Below are some records. Pull every line that contains the word "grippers".

(Data extracted from a collection)
┄┄┄┄┄┄┄┄┄┄
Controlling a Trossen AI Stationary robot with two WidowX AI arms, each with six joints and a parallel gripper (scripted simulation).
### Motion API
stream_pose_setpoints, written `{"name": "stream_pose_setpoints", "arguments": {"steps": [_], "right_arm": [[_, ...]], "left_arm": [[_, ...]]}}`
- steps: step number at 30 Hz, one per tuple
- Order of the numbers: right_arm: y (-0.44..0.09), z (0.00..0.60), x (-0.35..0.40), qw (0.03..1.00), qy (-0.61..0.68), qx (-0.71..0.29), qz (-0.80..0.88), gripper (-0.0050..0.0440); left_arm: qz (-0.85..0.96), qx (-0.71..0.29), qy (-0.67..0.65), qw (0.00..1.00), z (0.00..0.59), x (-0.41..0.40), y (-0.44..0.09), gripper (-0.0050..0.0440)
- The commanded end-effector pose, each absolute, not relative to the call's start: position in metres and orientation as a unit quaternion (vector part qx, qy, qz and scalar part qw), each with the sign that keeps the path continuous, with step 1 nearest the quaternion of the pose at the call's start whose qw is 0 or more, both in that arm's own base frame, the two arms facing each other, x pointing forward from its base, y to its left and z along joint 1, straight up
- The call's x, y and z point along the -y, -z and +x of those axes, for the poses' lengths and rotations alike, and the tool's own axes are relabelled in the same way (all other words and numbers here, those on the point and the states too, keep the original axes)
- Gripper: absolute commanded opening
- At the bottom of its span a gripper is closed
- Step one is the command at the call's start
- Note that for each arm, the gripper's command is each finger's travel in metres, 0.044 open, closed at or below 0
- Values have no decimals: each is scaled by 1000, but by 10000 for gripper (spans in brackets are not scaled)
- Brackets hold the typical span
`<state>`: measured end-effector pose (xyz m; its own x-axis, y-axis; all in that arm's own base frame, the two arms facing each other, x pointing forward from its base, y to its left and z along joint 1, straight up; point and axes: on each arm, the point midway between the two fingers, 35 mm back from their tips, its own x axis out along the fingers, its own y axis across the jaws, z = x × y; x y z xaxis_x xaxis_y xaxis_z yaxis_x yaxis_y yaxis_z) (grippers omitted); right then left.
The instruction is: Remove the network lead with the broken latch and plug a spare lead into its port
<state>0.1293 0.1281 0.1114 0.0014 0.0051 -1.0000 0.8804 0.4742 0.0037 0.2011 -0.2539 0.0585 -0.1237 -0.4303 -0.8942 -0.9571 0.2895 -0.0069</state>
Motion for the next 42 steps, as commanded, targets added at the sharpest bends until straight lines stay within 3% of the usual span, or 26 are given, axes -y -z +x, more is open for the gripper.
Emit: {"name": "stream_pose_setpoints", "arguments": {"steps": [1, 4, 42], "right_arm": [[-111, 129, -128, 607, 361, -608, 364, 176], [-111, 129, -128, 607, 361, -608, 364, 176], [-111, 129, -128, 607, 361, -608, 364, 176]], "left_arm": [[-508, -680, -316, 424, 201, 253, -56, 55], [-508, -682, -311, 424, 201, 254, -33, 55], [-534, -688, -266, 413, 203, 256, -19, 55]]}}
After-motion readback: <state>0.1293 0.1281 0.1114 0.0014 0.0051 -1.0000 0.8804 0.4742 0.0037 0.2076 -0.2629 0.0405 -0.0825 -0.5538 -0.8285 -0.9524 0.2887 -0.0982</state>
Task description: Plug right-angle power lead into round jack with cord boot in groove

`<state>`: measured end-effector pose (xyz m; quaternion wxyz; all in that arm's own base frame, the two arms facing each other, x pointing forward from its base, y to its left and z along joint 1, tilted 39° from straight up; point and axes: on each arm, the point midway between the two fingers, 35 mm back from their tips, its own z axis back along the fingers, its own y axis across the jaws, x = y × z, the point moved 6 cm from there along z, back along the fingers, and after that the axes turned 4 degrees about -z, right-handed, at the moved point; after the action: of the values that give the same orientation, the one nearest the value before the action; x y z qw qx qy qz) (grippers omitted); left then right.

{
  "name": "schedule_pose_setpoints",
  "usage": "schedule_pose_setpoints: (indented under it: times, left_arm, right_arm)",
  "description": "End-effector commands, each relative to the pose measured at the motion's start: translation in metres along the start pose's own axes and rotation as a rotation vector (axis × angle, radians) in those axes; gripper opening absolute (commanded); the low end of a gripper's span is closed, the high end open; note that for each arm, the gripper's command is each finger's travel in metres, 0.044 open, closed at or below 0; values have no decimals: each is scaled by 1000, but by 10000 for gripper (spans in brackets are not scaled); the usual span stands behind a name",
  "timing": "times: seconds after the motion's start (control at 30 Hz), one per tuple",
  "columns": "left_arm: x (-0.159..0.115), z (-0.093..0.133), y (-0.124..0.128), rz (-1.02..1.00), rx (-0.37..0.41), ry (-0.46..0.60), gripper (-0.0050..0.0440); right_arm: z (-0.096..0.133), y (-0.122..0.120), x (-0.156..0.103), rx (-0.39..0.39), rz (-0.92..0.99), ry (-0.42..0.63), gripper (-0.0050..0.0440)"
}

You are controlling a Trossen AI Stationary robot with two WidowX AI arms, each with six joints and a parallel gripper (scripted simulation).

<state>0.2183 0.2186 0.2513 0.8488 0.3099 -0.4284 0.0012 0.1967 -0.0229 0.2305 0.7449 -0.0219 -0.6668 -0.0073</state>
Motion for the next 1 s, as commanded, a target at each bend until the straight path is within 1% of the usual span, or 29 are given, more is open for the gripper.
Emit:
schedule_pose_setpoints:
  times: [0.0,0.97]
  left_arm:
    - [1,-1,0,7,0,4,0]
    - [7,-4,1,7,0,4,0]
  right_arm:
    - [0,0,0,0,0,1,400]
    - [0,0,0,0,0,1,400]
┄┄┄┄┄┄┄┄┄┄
(Task answer)
`<state>`: measured end-effector pose (xyz m; its own x-axis, y-axis; all in that arm's own base frame, the two arms facing each other, x pointing forward from its base, y to its left and z along joint 1, straight up; point and axes: on each arm, the point midway between the two fingers, 35 mm back from their tips, its own x axis out along the fingers, its own y axis across the jaws, z = x × y; x y z xaxis_x xaxis_y xaxis_z yaxis_x yaxis_y yaxis_z) (grippers omitted); right then left.
`<state>`: measured end-effector pose (xyz m; quaternion wxyz; all in that arm's own base frame, the two arms facing each other, x pointing forward from its base, y to its left and z along joint 1, tilted 39° from straight up; point and axes: on each arm, the point midway between the two fingers, 35 mm back from their tips, its own z axis back along the fingers, its own y axis across the jaws, x = y × z, the point moved 6 cm from there along z, back along the fingers, and after that the axes turned 4 degrees about -z, right-handed, at the moved point; after the action: of the values that give the same orientation, the one nearest the value before the action; x y z qw qx qy qz) (grippers omitted); left then right.

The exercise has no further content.